[INSTRUCTIONS TO FOLLOW] When you restate the data, keep every word as it is and drop the images.

[Opening MATERIAL PROVIDED section]

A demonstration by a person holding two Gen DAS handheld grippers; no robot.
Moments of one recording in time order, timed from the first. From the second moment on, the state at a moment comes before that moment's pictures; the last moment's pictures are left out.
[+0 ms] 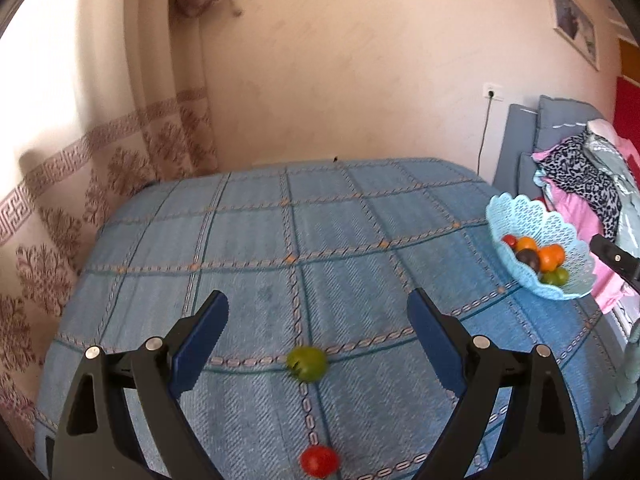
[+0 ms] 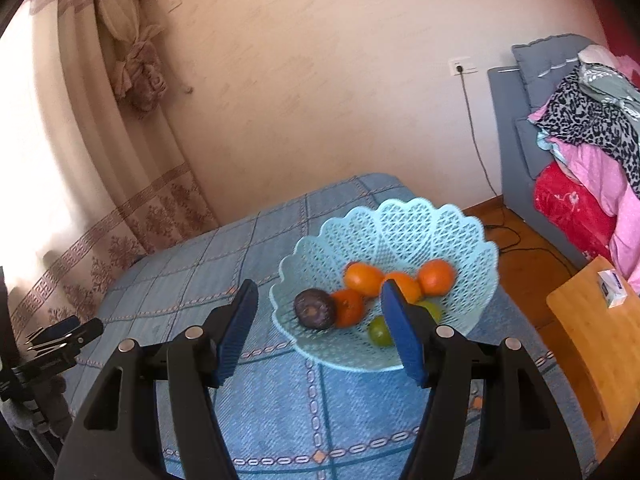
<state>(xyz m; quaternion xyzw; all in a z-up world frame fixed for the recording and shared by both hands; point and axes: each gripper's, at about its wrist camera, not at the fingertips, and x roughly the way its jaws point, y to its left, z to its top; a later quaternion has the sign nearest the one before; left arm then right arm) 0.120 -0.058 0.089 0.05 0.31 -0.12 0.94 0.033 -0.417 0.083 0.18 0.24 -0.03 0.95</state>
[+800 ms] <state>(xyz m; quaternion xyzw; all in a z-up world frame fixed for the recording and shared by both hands) 0.159 -0.041 0.007 0.01 0.43 -0.12 0.90 0.048 -0.342 0.049 0.12 0.30 0.04 0.95</state>
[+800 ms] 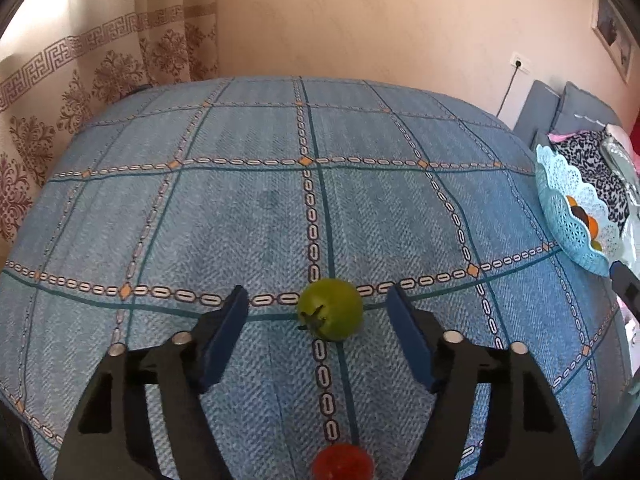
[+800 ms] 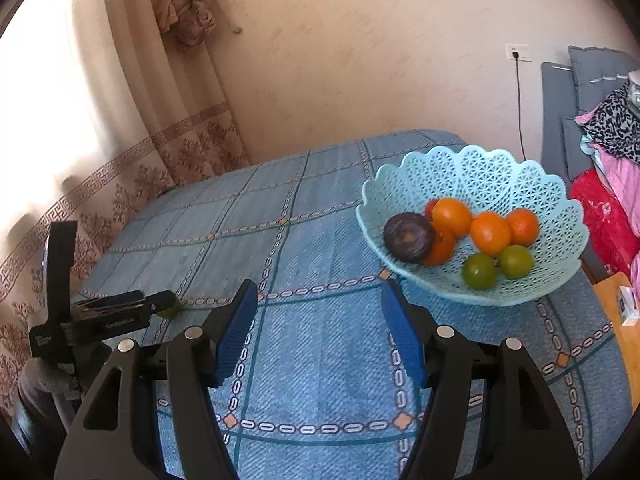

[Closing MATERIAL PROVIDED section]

[RESPONSE AREA]
A demonstration by a person holding two Gen DAS handheld grippers; no robot.
Moments of one recording in time order, timed from the first. From the second moment on, the state at a moment comes before that moment's pictures; the last moment's pictures are left out.
[+0 ms] 
[+0 ms] 
<state>(xyz m; quaternion xyzw; all in a z-up world frame fixed for the recording and shared by both hands; point and axes: each gripper's, at about its wrist camera, not at the fingertips, and x roughly the way its jaws point, y to its left, z to its top; a later quaternion has the sign nearest the one before; left arm then right arm) 0.120 -0.058 0.089 0.05 0.31 -0.12 0.94 0.033 -0.417 0.083 0.18 0.24 -0.03 0.95</state>
[+800 ms] <state>(xyz m; quaternion xyzw; all in a z-up world frame fixed for the recording and shared by both hands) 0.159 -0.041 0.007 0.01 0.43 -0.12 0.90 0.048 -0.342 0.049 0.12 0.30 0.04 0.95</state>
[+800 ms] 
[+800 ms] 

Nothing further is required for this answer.